# Problem requirements
The answer should consist of the full listing below, repeated exactly and free of pictures.
*** Data ***
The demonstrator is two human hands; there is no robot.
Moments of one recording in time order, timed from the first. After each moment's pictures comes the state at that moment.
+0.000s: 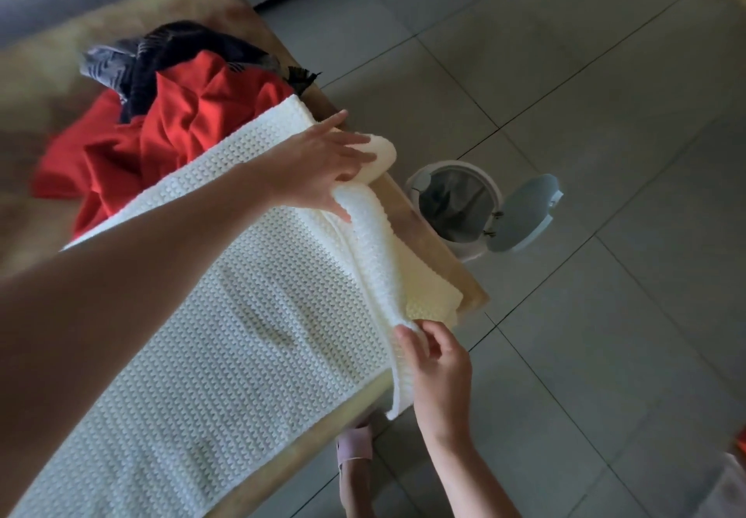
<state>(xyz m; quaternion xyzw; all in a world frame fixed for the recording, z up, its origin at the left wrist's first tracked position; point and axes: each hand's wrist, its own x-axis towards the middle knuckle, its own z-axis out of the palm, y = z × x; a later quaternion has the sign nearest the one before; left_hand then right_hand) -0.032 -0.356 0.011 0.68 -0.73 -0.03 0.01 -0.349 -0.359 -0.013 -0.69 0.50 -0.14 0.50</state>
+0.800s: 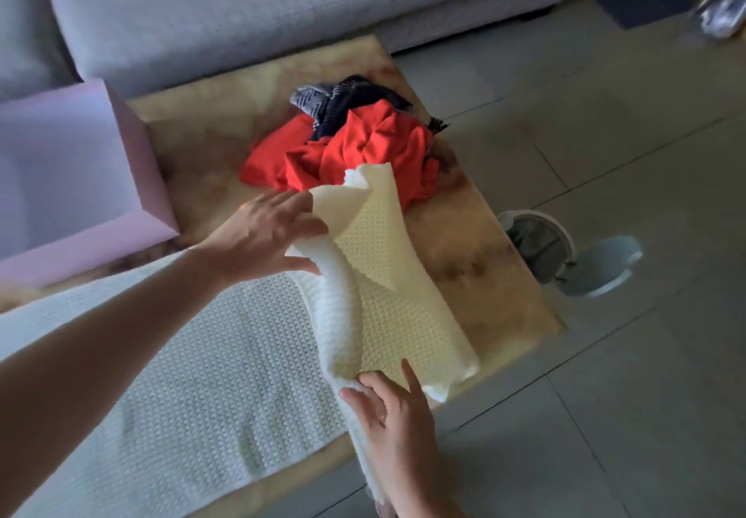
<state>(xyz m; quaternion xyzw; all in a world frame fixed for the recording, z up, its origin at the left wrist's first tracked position) -0.046 -0.082 0.091 0.82 -0.56 -0.01 0.06 -0.320 -0.181 0.056 -0.89 0.20 -0.10 0.39</state>
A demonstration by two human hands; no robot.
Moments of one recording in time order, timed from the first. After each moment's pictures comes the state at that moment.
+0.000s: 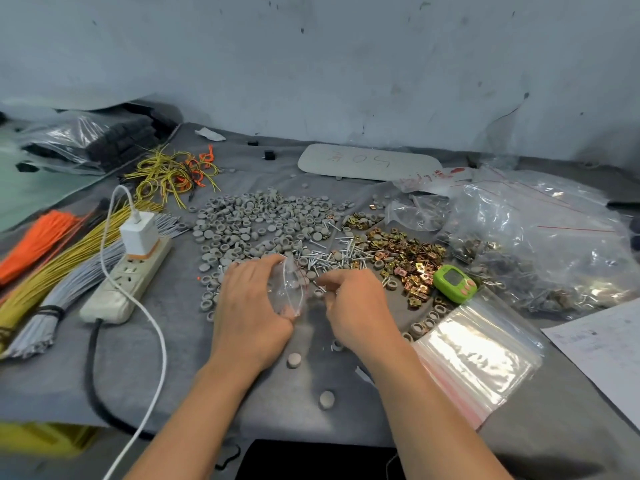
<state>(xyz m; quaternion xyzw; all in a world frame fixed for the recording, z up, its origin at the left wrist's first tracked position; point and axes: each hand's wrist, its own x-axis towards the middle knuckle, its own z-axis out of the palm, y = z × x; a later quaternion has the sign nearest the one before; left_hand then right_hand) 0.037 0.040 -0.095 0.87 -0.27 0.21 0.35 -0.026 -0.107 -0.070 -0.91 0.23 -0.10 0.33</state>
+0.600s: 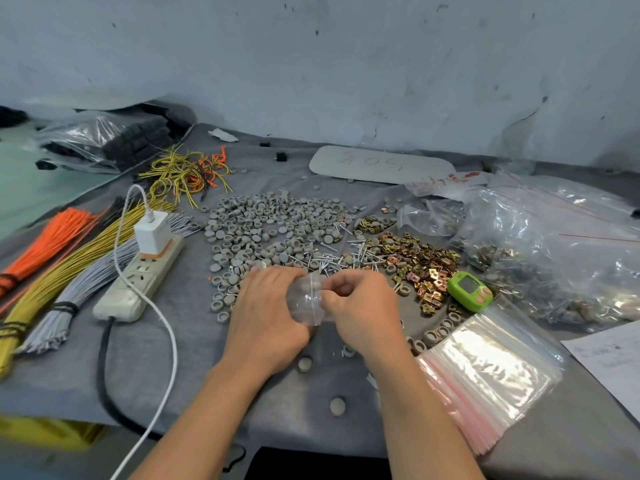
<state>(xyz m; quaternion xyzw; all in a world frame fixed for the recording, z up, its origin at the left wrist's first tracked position) 0.037 0.037 -0.092 0.88 -0.30 0.17 0.33 -0.032 -0.093 -0.058 -0.82 0.25 -0.17 0.49</state>
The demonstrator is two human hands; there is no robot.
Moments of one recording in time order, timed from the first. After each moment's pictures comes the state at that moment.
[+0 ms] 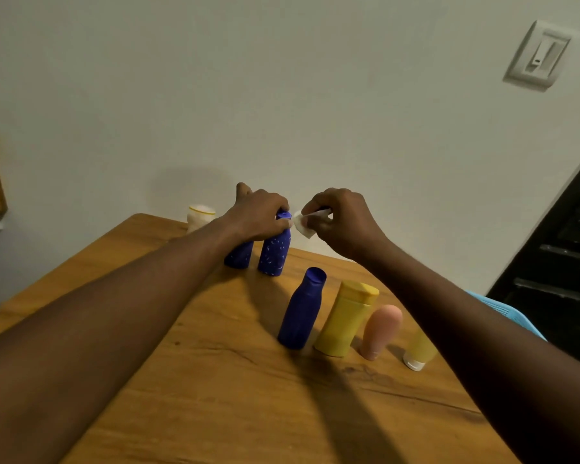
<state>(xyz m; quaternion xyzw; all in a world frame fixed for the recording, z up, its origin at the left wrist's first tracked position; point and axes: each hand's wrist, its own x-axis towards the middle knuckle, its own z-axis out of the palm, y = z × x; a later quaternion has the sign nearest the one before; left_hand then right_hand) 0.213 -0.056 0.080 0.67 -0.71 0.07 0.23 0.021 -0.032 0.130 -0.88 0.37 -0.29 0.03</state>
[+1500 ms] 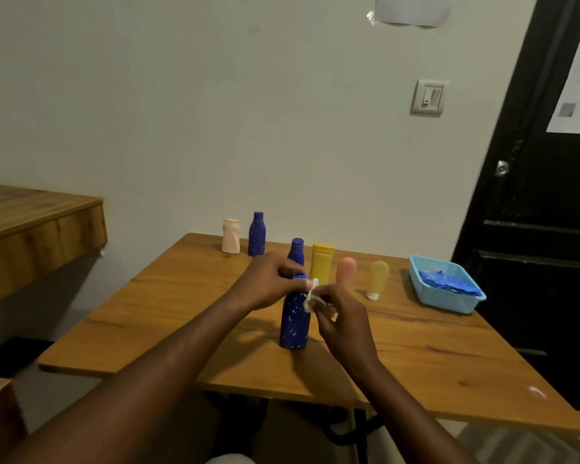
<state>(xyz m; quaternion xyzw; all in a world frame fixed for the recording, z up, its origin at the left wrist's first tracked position) 0.060 0.265 0.078 0.61 -0.67 -0.16 0.40 -0.116 0.226 0.004 -0.80 0.32 -0.49 0.14</state>
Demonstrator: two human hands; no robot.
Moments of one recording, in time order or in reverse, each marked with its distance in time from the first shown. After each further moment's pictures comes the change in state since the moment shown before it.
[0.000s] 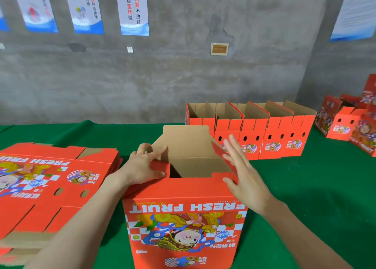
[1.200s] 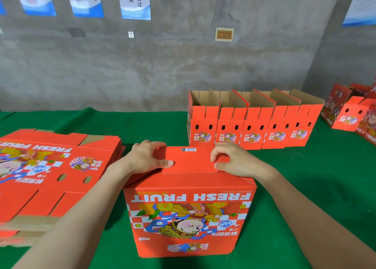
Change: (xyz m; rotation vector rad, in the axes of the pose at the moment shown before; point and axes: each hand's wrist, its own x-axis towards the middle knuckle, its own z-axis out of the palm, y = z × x) left_hand -0.012 0.011 -0.005 -0.161 -0.090 -0.117; right_hand 0.047 -0.006 0.002 -0.028 -0.400 0.121
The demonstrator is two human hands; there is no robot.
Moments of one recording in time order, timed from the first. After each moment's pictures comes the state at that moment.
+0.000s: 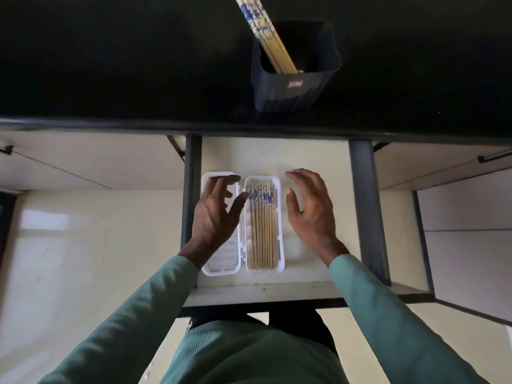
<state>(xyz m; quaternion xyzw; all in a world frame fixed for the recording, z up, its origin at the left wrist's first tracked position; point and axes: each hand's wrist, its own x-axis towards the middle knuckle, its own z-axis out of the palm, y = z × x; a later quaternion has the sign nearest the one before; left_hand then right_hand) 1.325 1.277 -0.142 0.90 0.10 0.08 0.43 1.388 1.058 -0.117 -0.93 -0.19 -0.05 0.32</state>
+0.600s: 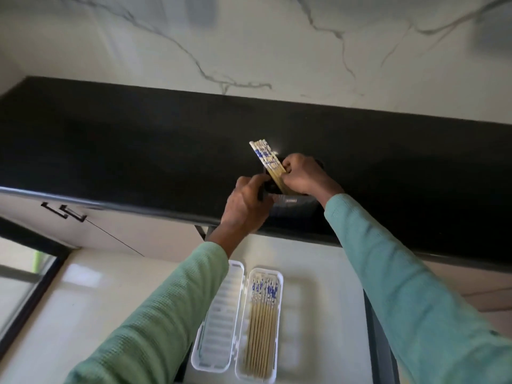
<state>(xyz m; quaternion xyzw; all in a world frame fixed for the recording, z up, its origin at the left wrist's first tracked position) 1.506 1.270 0.001 0.92 0.17 0.09 0.33 1.644 1.154 0.036 -0.94 -0.23 0.15 0.21</state>
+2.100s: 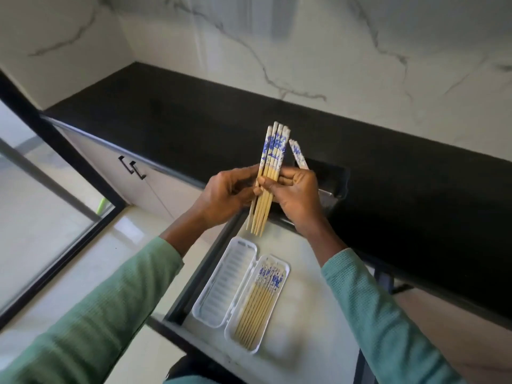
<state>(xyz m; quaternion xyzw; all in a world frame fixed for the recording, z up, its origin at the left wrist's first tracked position) 1.389 1.276 0.090 0.86 0.11 0.15 0.47 1.512 1.141 0.073 -0.65 -0.27 0.24 0.66</state>
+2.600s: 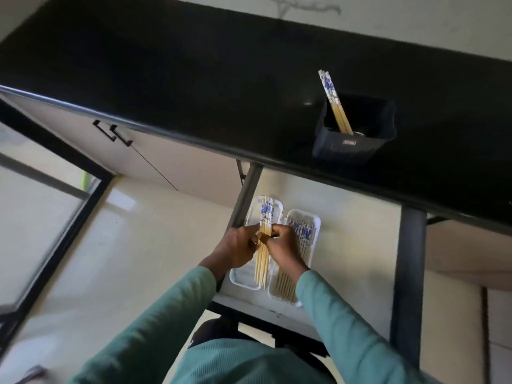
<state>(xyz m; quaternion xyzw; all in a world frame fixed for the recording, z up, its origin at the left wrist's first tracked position) 1.290 1.295 -0.128 0.92 0.16 -0.16 0.32 1.367 1.170 -0.141 -0.83 -0.03 0.34 0.44</state>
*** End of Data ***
# Solved problem
The demonstrator is two human hands; there is no robot.
Moments of one recording in time order, timed from the first. After each moment's pictures comes the state at that moment.
+0.000s: 
<state>(xyz m; quaternion xyzw; all in a world frame fixed for the recording, z up, its origin at the left wrist's first tracked position; point and axes: each hand's wrist, its own x-axis towards the middle knuckle, its own z-axis out of the palm, y = z × x; a later quaternion has the sign nearest the one before; left_hand then right_hand) -0.032 -0.356 0.011 0.68 -0.73 -0.03 0.01 -0.349 -0.359 -0.013 -0.69 0.50 -0.14 0.50</state>
+0.800s: 
<state>(xyz m; quaternion xyzw; all in a world frame fixed for the recording, z up, its origin at the left wrist's first tracked position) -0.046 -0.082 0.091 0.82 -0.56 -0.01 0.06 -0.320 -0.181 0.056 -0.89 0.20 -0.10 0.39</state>
A demonstration by two human hands; no robot.
Moments of one recording in time order, timed from the first. After each moment's pictures comes the state at that moment.
+0.000s: 
<state>(xyz m; quaternion xyzw; all in a world frame fixed for the recording, z up, its origin at the left wrist's first tracked position; point and axes: each hand's wrist, its own x-axis towards the middle knuckle, its own z-axis out of the palm, y = z × x; a later quaternion has the sign nearest the one before; left_hand then right_hand) 0.037 0.040 -0.095 0.87 -0.27 0.21 0.35 -0.026 -0.107 -0.070 -0.91 0.23 -0.10 0.33</state>
+0.600s: 
<state>(xyz m; quaternion xyzw; all in a world frame fixed for the recording, z up, its origin at the left wrist's first tracked position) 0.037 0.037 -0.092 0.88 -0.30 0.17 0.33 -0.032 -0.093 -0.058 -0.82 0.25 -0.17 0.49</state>
The demonstrator is two human hands; there is no robot.
Moments of one recording in time order, timed from the first. After each moment's pictures comes the state at that moment.
[+0 ms] 
<state>(xyz m; quaternion xyzw; all in a world frame fixed for the recording, z up, its origin at the left wrist's first tracked position; point and axes: each hand's wrist, its own x-axis towards the middle knuckle, its own z-axis out of the palm, y = z × x; a later quaternion has the sign nearest the one before; left_hand then right_hand) 0.213 -0.056 0.080 0.67 -0.71 0.07 0.23 0.021 -0.032 0.130 -0.88 0.37 -0.29 0.03</state>
[+1500 ms] 
<state>(xyz m; quaternion xyzw; all in a world frame fixed for the recording, z up, its origin at the left wrist's first tracked position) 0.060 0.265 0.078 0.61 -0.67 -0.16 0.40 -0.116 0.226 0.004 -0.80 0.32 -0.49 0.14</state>
Demonstrator: two human hands; no robot.
Moments of one recording, in time order or in reverse, each marked with its distance in time from the first shown. After each further moment's pictures comes the change in state since the moment shown before it.
[0.000s] 
[1.200s] 
Change: (xyz m; rotation vector rad, in the axes of the pose at the moment shown before; point and axes: each hand's wrist, its own x-axis towards the middle knuckle, its own z-axis out of the palm, y = z × x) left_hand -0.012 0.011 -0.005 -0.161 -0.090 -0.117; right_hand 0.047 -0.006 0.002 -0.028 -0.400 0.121
The demonstrator is two human hands; there is no robot.
Moments of one recording in time order, timed from the first. After each moment's pictures comes the state at that moment.
+0.000s: 
<state>(xyz m; quaternion xyzw; all in a world frame fixed for the recording, z up, its origin at the left wrist's first tracked position; point and axes: each hand's wrist, its own x-axis towards the middle knuckle, its own z-axis out of the palm, y = z × x; a later quaternion has the sign nearest the one before; left_hand then right_hand) 1.325 1.277 -0.142 0.90 0.10 0.08 0.43 1.388 1.058 -0.117 -0.93 -0.19 -0.05 0.32</state>
+0.600s: 
<state>(xyz m; quaternion xyzw; all in a world frame fixed for the recording, z up, its origin at the left wrist's first tracked position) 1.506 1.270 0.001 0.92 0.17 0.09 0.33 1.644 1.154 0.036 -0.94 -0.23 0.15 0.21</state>
+2.100s: 
<state>(xyz m; quaternion xyzw; all in a world frame fixed for the recording, z up, its origin at the left wrist's first tracked position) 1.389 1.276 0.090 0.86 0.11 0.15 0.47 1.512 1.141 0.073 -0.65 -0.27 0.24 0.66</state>
+2.600s: 
<state>(xyz m; quaternion xyzw; all in a world frame fixed for the recording, z up, its origin at the left wrist's first tracked position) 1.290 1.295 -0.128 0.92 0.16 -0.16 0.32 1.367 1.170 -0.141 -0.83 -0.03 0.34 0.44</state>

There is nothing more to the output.